• [EXERCISE OBJECTIVE] Gather all lines in the entries below that include the word "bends".

(Beginning of MATERIAL PROVIDED)

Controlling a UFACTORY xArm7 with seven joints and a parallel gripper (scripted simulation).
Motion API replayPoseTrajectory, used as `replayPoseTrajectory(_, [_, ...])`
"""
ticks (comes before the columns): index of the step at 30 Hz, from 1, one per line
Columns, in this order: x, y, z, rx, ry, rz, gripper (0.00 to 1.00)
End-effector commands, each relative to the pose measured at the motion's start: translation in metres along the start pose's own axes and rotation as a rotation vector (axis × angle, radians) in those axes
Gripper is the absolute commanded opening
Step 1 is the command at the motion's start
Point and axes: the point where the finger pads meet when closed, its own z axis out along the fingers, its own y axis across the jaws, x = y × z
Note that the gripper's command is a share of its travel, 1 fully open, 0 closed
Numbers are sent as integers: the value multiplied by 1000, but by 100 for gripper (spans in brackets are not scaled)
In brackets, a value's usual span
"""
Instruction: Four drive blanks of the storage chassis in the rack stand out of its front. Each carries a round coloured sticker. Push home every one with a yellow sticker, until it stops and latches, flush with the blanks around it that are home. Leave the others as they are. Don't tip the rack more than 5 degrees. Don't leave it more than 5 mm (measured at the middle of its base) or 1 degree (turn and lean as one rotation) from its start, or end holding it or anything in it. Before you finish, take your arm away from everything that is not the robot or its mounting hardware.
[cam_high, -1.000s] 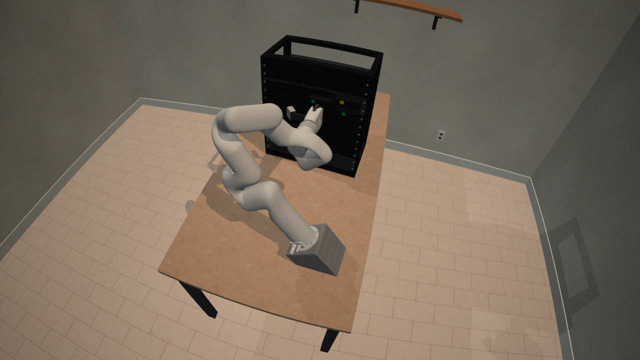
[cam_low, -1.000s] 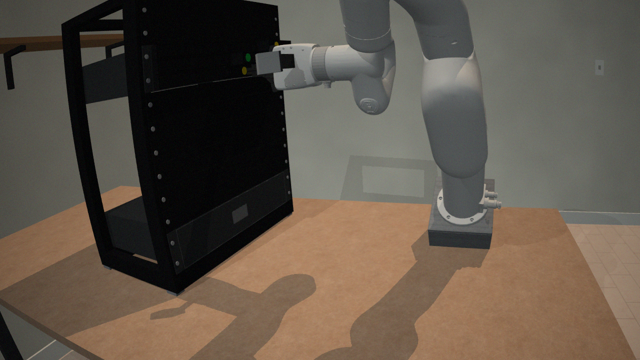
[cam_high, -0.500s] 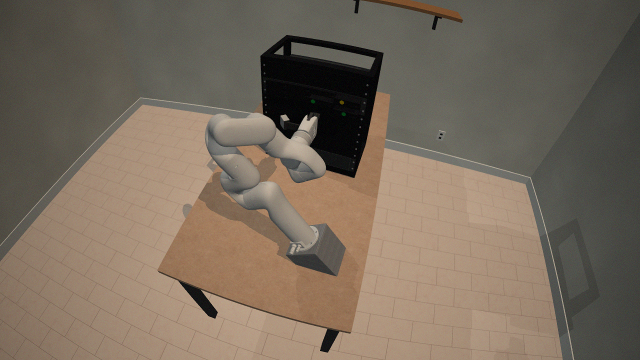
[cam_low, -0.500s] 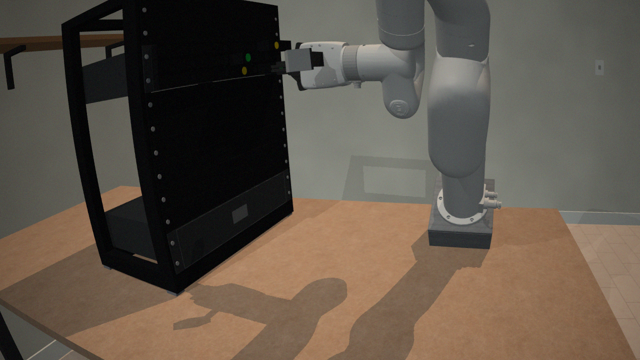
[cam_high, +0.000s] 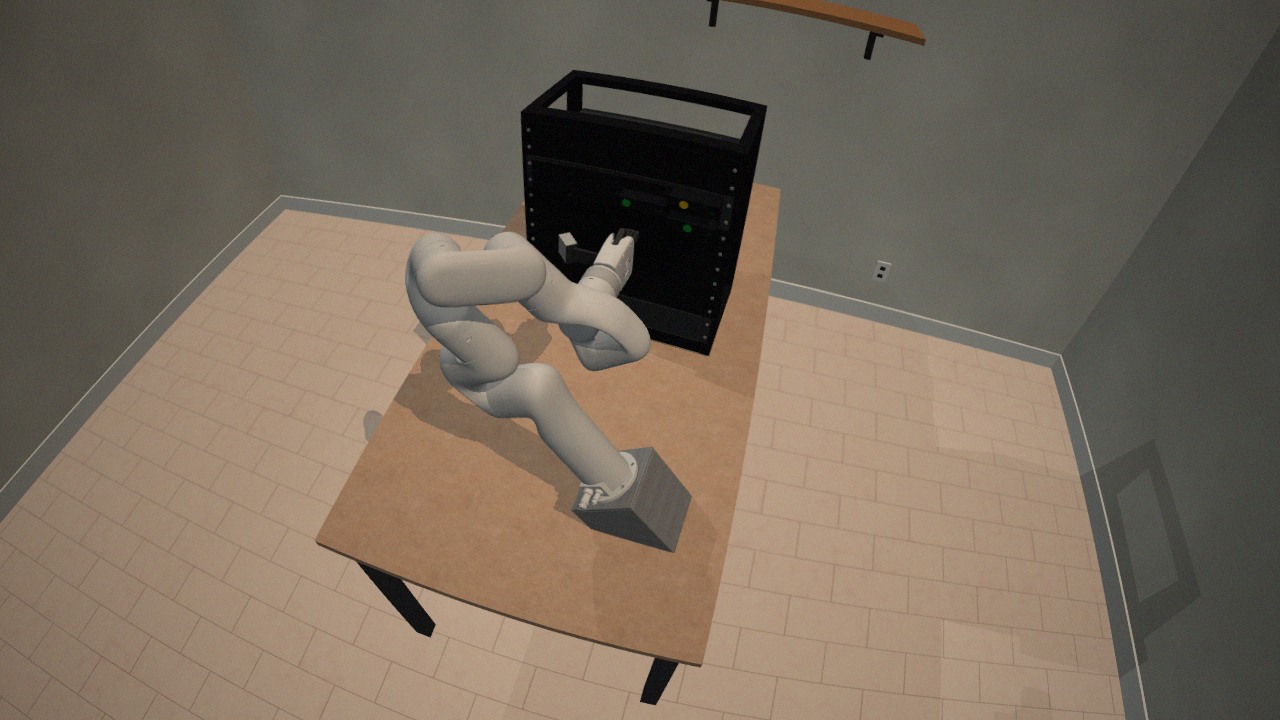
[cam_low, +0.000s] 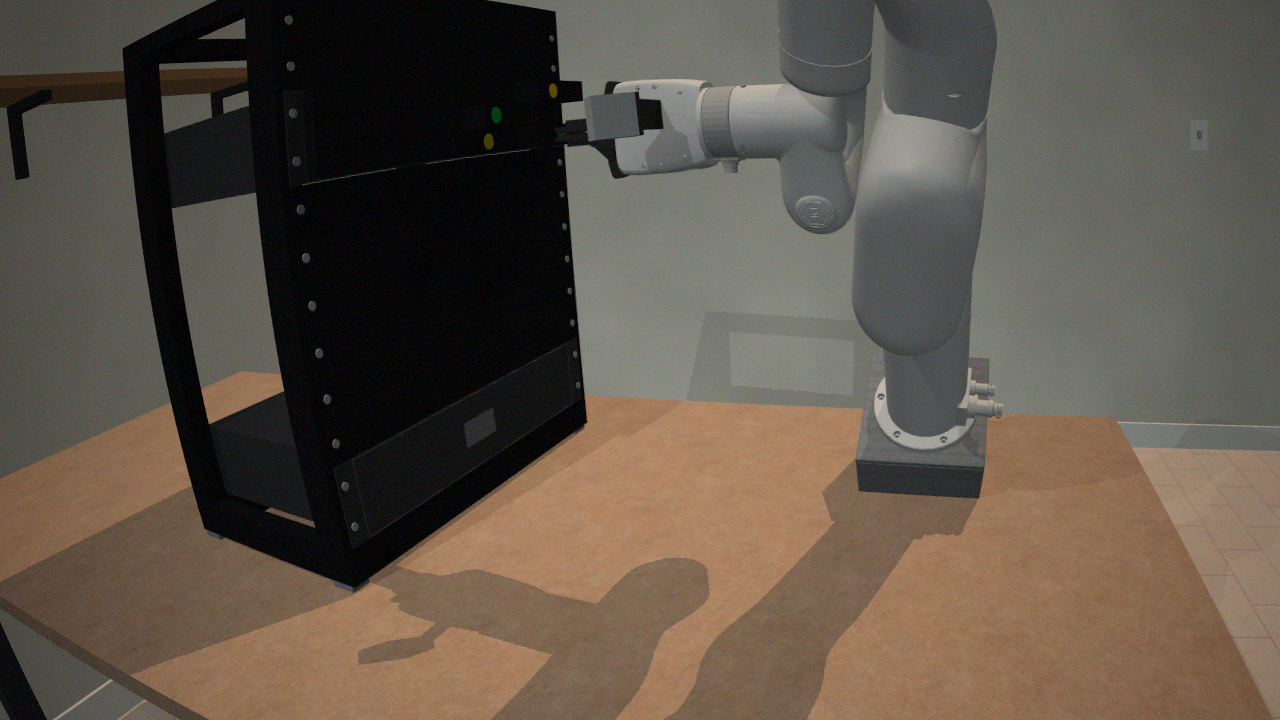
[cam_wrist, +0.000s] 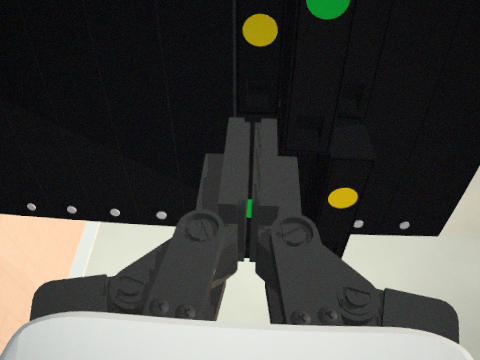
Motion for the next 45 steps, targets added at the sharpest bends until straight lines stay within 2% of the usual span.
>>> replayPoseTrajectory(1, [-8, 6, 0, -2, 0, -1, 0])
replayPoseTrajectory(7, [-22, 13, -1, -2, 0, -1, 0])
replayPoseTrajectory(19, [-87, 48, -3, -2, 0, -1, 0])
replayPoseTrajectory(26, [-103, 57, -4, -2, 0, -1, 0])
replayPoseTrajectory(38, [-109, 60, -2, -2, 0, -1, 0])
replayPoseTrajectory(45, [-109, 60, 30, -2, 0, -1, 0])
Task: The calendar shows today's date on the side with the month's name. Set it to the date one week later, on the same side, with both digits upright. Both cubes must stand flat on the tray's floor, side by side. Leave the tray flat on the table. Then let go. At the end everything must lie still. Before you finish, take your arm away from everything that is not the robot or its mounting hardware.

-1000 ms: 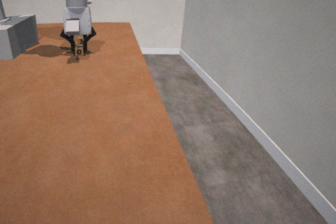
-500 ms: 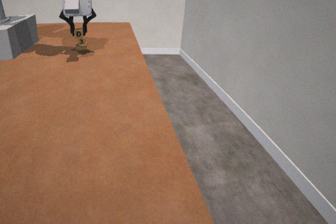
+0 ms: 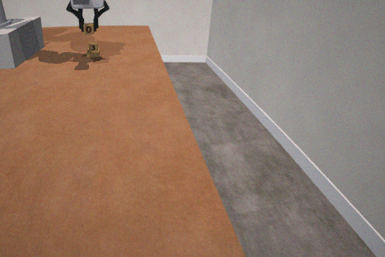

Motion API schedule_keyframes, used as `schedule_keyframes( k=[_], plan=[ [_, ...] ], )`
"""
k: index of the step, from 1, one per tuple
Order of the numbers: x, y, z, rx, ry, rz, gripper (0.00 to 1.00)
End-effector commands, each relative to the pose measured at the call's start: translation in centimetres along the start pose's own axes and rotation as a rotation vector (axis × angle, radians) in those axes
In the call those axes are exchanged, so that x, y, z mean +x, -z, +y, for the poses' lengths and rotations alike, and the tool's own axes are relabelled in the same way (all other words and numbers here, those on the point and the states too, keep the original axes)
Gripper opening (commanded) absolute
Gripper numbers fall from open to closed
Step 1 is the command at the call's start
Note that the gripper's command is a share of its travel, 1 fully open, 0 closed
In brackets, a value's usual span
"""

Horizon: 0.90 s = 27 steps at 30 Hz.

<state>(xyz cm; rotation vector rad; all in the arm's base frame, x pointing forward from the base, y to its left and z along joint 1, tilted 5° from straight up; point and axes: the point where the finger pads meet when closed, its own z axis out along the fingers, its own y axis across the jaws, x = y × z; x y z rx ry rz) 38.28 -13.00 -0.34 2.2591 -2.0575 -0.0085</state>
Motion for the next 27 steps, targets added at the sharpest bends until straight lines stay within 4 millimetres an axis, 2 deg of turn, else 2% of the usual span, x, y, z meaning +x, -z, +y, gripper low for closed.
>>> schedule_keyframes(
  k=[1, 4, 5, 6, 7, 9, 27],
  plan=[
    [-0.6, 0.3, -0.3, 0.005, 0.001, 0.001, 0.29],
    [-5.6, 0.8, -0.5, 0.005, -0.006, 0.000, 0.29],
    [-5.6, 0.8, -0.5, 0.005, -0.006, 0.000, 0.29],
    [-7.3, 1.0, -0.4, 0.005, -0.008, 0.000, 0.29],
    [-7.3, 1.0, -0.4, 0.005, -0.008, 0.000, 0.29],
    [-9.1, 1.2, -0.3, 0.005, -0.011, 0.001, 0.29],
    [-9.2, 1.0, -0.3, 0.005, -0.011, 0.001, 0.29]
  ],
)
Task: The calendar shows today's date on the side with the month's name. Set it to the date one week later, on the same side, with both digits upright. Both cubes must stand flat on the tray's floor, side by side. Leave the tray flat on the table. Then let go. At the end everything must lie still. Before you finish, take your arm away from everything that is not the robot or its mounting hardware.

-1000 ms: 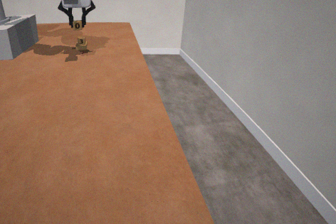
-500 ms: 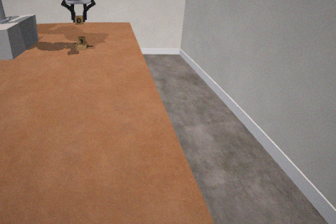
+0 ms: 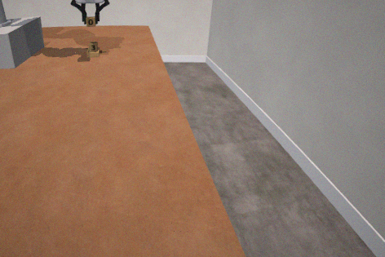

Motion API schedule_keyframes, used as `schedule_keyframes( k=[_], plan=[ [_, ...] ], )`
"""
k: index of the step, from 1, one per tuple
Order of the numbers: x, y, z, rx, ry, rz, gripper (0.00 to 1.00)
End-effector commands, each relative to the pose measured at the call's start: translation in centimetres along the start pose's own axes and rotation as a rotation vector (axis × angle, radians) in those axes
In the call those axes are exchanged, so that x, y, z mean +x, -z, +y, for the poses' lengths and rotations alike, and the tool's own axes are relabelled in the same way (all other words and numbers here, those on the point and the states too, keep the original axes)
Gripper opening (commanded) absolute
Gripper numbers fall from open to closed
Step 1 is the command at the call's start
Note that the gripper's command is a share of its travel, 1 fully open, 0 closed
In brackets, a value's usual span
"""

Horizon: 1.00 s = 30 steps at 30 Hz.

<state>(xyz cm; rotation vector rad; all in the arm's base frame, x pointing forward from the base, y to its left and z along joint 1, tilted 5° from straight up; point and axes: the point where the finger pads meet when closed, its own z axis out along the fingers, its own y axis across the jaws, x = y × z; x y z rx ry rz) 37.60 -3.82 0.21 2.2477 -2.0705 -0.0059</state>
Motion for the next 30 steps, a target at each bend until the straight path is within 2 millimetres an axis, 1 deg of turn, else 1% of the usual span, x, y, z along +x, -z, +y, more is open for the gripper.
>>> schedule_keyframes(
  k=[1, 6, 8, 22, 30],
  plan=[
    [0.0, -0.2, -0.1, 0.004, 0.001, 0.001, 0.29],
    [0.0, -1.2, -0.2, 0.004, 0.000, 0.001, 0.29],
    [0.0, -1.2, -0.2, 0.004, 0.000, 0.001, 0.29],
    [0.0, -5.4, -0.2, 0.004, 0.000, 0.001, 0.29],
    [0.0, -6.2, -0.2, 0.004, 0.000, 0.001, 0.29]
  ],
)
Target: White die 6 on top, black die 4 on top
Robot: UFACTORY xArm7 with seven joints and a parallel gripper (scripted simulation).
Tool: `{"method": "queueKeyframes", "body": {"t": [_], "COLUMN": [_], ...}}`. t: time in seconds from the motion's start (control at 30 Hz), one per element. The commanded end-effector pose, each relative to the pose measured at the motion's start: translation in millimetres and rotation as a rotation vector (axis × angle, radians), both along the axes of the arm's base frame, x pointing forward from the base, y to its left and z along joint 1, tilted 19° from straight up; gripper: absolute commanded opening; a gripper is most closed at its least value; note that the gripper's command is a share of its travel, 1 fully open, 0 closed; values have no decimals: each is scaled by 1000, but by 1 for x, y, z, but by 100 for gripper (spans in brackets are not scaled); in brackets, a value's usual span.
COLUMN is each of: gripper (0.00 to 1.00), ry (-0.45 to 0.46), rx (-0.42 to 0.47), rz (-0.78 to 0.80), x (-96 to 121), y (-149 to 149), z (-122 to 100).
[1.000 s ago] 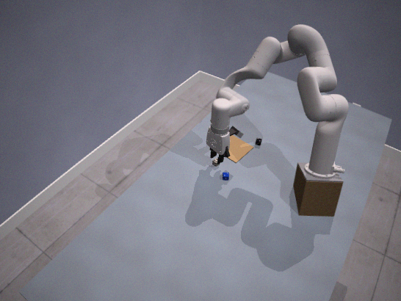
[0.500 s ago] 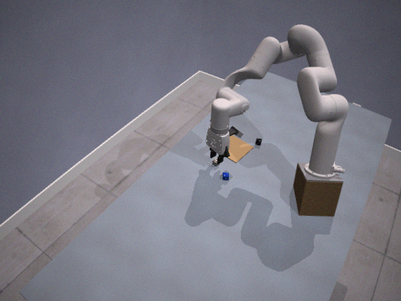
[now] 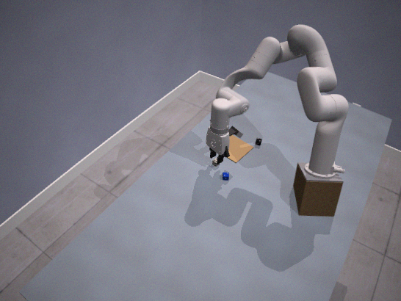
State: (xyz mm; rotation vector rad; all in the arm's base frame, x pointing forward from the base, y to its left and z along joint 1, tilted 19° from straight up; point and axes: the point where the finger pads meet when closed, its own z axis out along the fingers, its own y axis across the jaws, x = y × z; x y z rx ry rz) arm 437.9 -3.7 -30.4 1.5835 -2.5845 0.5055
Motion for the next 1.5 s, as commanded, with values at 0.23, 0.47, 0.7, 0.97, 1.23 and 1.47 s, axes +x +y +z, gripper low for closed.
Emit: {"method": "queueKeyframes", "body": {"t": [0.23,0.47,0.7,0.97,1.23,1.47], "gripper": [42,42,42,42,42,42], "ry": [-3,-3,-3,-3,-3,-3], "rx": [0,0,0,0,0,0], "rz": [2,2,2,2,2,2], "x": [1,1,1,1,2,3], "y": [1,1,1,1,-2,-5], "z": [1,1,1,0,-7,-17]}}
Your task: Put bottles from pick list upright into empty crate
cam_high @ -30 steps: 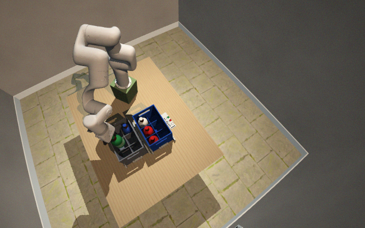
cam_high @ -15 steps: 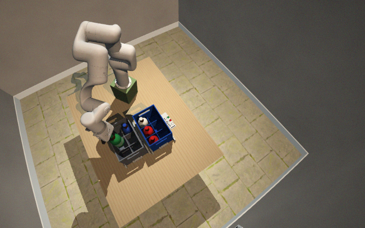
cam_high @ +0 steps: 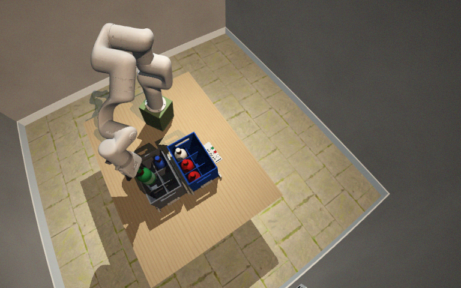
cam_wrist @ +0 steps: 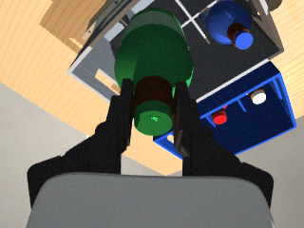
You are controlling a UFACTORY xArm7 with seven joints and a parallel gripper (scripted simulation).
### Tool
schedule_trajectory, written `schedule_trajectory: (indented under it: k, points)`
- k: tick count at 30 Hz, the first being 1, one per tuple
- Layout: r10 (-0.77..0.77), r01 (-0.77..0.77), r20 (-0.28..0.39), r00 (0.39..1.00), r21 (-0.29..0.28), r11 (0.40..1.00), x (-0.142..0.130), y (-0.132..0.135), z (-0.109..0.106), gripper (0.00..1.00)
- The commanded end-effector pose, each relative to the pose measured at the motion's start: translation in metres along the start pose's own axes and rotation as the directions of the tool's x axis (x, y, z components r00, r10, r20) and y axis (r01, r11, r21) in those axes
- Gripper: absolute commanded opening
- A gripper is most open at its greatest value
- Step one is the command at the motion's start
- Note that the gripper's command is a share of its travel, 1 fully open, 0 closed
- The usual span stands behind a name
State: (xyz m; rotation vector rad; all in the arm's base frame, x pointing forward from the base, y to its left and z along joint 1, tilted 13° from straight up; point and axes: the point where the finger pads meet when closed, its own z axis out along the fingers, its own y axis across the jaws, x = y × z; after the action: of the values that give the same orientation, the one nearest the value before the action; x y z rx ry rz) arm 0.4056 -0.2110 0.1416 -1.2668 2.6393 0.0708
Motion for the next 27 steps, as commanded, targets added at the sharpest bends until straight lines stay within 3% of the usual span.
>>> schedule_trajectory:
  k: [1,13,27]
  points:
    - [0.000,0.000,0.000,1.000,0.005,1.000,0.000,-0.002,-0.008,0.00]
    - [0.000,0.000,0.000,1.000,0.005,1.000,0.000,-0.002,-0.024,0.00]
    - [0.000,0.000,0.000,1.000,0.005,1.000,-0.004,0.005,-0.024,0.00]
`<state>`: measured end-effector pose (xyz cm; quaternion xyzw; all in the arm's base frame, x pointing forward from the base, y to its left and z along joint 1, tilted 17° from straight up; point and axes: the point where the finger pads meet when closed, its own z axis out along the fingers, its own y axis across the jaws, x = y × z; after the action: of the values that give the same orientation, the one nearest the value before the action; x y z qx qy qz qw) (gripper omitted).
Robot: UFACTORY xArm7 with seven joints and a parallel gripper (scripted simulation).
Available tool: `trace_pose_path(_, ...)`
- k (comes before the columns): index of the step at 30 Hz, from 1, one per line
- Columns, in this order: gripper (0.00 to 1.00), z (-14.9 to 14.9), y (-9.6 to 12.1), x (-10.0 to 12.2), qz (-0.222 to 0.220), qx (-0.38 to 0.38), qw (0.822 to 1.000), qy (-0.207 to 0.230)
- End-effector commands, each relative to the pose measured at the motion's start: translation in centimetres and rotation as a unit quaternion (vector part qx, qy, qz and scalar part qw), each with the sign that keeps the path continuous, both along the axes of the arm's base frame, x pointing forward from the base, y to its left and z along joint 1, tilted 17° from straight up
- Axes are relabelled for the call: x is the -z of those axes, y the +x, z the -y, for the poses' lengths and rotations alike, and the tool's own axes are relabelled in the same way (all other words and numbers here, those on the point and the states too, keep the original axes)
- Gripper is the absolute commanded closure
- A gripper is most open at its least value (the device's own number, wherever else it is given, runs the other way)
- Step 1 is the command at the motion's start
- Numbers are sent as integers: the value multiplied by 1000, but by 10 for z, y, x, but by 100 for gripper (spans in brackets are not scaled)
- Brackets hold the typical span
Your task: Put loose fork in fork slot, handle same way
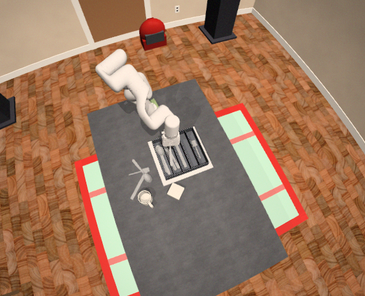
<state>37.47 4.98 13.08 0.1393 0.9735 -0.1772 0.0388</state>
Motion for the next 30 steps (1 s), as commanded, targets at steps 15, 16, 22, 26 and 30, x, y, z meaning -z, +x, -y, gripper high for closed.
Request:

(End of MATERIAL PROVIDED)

• [ANSWER SPACE]
Motion for the next 45 steps, targets added at the sharpest bends until straight lines stay within 2% of the usual span.
Motion for the next 27 steps, targets added at the sharpest bends until straight lines stay within 4 millimetres an axis, 2 deg of turn, else 2% of the usual span, x, y, z meaning +x, -z, +y, gripper low for closed.
Motion for the next 27 steps, as commanded, targets added at the sharpest bends until straight lines stay within 3% of the usual span.

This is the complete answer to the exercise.